What is required:
Once the pictures are set aside, copy the records below exactly as they stand.

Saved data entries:

::::

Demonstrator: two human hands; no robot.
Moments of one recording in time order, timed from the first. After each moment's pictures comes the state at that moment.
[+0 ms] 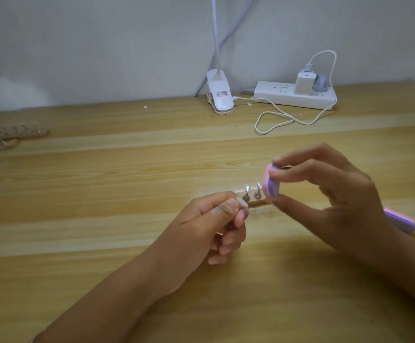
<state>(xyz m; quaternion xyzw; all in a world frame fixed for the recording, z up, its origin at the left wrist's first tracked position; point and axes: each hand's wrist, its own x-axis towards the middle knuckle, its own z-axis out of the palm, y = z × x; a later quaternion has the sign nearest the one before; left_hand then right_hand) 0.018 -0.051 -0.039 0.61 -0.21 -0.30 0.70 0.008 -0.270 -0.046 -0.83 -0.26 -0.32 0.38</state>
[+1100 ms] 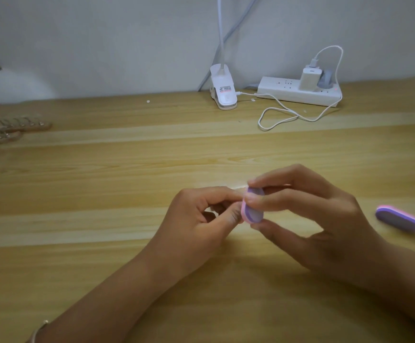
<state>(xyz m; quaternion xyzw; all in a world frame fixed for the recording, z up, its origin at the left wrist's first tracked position) 0.019 -0.052 -0.046 0.75 -0.29 -0.02 0.59 -0.005 -0.254 -0.051 -0.83 -0.34 -0.26 0.35</state>
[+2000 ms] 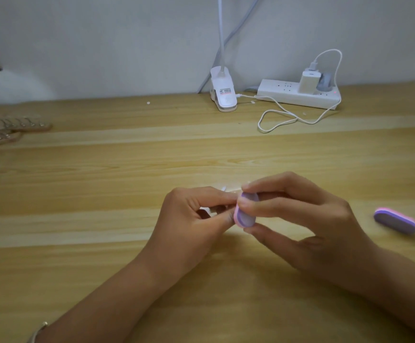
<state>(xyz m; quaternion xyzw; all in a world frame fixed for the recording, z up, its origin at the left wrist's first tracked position) 0.022 -0.048 -0.054 0.74 -0.26 0.00 0.62 -0.006 -0.248 -0.056 -0.83 -0.34 -0.27 0.35</state>
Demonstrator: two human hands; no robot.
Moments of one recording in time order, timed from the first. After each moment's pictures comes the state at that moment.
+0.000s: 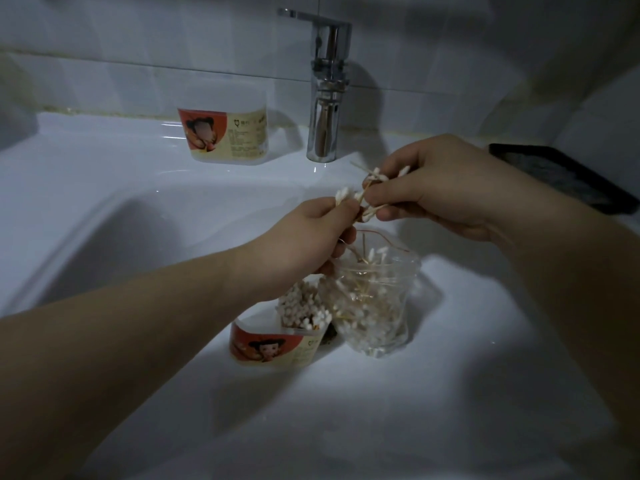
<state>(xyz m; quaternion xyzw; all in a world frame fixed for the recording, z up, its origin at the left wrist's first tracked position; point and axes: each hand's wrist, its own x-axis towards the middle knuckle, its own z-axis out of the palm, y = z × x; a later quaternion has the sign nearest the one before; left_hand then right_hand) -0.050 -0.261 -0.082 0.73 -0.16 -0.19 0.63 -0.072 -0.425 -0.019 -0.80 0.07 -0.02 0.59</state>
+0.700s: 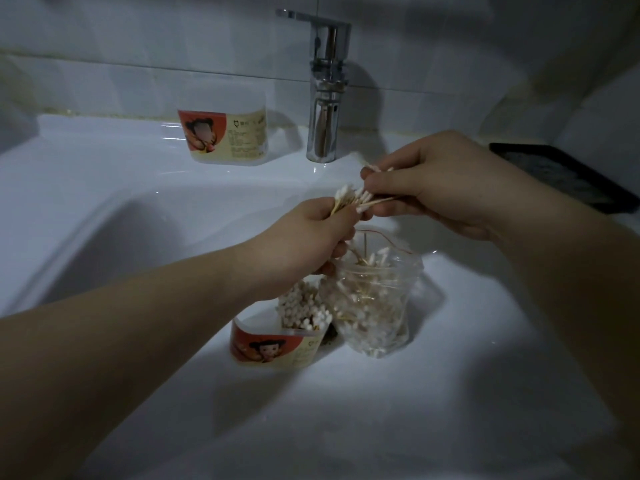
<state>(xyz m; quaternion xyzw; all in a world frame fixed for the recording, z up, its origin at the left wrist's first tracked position) -0.051 -0.260 -0.083 0.72 -0.18 -0.20 0.64 -0.074 -0.424 -0.018 -0.80 0.05 -0.03 0.60</state>
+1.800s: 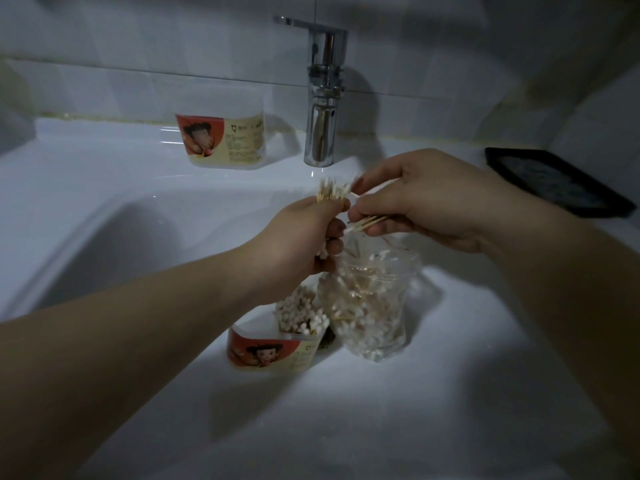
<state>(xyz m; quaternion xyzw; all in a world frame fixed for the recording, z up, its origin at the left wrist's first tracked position) -0.046 -0.266 -0.081 0.62 -0.07 -0.22 0.75 -0.077 -0.419 -0.020 -0.81 0.06 0.03 0.58</state>
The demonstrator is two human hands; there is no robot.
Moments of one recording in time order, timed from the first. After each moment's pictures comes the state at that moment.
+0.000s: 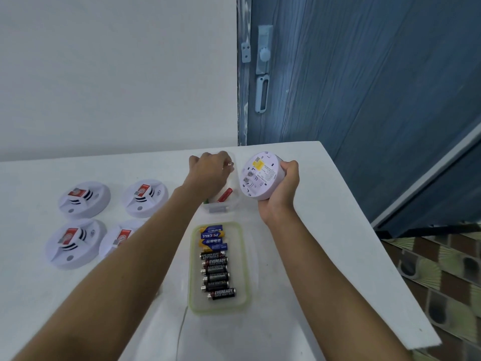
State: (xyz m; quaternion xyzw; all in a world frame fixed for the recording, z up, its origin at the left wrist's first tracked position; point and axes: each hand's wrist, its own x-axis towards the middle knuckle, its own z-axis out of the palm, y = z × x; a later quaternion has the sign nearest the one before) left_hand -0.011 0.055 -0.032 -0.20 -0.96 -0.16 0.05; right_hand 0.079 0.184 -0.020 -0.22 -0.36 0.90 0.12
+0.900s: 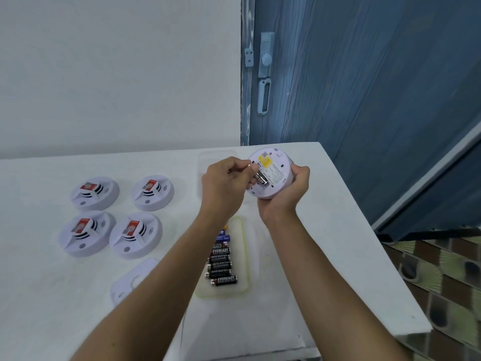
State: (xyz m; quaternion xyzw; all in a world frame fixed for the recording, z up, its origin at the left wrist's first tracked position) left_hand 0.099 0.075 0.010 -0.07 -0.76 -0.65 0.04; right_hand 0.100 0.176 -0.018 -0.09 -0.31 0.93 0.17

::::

Exercise answer:
Demonstrator: two human hands; no robot.
Moments of one recording in time order, timed from the first. After each moment's pictures comes the state at that moment.
[+0 ms] 
<state>(xyz m; quaternion xyzw; all in a world frame fixed for the recording, z up, its origin at the left wrist's first tracked position; point and axes: each hand's wrist, its own x-axis towards the middle knuckle, its own z-axis out of the palm, y = z × x; a later quaternion has the sign nearest the one before; left_hand then right_hand) 0.018 -0.051 -0.039 0.61 -0.21 -0.30 0.70 0.008 -0.270 -0.046 -0.83 -0.26 -0.32 0.38</state>
[+1100 ms] 
<state>(xyz m; quaternion xyzw; all in a world frame fixed for the recording, z up, its origin at the left wrist's first tracked position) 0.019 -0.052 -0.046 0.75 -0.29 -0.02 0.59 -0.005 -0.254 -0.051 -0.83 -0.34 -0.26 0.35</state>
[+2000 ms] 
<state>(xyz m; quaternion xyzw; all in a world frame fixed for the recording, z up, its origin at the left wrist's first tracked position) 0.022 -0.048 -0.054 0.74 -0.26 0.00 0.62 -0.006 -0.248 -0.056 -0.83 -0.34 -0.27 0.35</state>
Demonstrator: two human hands; no robot.
Moments of one recording in time order, timed from the first. After each moment's pictures comes the state at that moment.
+0.000s: 
<state>(xyz m; quaternion xyzw; all in a world frame fixed for the recording, z up, its origin at the left wrist's first tracked position; point and axes: each hand's wrist, its own x-axis towards the middle knuckle, its own z-axis out of the palm, y = z × x; a later quaternion has the sign nearest the one before; left_hand then right_hand) -0.050 -0.261 -0.082 0.73 -0.16 -0.19 0.63 -0.072 -0.425 -0.019 -0.80 0.07 -0.02 0.59</state>
+0.700s: 
<state>(xyz m; quaternion xyzw; all in a world frame fixed for the recording, z up, its origin at the left wrist's first tracked position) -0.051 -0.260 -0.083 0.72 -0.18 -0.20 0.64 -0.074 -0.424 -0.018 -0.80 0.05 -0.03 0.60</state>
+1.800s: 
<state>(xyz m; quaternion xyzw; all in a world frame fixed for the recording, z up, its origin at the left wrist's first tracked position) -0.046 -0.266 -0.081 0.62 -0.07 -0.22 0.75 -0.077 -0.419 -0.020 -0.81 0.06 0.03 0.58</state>
The demonstrator is two human hands; there is no robot.
Moments of one recording in time order, timed from the first. After each moment's pictures comes the state at that moment.
+0.000s: 
State: (xyz m; quaternion xyzw; all in a world frame fixed for the recording, z up, its origin at the left wrist's first tracked position; point and axes: each hand's wrist, its own x-axis towards the middle knuckle, its own z-axis out of the palm, y = z × x; a later quaternion has the sign nearest the one before) left_hand -0.011 0.055 -0.032 -0.20 -0.96 -0.16 0.05; right_hand 0.079 0.184 -0.020 -0.22 -0.36 0.90 0.12
+0.900s: 
State: (xyz m; quaternion xyzw; all in a world frame fixed for the recording, z up, its origin at the left wrist's first tracked position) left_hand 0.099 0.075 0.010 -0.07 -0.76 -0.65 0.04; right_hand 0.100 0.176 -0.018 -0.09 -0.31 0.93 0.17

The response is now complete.